* Work order
Starting at the line with "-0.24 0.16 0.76", repeat every line exactly until the records end, including the last one.

-------------------------

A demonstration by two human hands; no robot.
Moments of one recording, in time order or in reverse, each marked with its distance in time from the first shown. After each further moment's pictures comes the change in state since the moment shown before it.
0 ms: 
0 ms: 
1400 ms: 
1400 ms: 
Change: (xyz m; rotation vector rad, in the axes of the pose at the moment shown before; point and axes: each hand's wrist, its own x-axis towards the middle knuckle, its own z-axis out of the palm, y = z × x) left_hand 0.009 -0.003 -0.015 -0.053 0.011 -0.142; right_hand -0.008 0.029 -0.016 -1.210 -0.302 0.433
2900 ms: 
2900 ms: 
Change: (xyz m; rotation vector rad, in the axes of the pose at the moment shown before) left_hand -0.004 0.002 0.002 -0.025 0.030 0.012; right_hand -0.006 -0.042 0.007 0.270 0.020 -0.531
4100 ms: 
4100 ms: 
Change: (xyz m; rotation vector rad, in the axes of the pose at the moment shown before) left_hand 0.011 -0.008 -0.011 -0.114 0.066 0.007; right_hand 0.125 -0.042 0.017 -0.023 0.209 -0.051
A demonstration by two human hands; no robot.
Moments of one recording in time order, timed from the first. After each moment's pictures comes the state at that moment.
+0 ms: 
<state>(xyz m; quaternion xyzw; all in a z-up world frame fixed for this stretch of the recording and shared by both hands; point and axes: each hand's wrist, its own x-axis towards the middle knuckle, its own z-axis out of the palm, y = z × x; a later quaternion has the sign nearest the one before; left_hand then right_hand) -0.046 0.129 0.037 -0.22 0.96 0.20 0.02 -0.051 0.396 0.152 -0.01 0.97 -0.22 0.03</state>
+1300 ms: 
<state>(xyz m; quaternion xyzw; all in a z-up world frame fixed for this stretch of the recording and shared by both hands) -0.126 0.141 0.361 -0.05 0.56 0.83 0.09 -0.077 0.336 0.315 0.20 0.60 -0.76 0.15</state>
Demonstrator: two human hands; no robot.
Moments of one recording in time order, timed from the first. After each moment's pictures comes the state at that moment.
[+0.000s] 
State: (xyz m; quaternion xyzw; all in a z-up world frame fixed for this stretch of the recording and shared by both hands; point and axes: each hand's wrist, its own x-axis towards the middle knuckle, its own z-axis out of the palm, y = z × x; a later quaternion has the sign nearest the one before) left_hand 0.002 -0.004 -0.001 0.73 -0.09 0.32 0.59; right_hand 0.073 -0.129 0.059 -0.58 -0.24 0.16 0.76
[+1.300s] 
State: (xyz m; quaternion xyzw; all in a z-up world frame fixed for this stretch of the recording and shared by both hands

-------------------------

* Task output
State: (xyz m; quaternion xyzw; all in a z-up world frame fixed for this stretch of the recording and shared by both hands; point and axes: each hand's wrist, its own x-axis towards the middle knuckle, its own z-axis out of the palm, y = z × x; a later quaternion has the sign nearest the one before) left_hand 0.002 -0.004 -0.001 0.73 -0.09 0.32 0.59; right_hand 0.073 -0.129 0.059 -0.58 -0.24 0.16 0.76
[+1.300s] 
State: (xyz m; quaternion xyzw; all in a z-up world frame fixed for this stretch of the recording and shared by both hands

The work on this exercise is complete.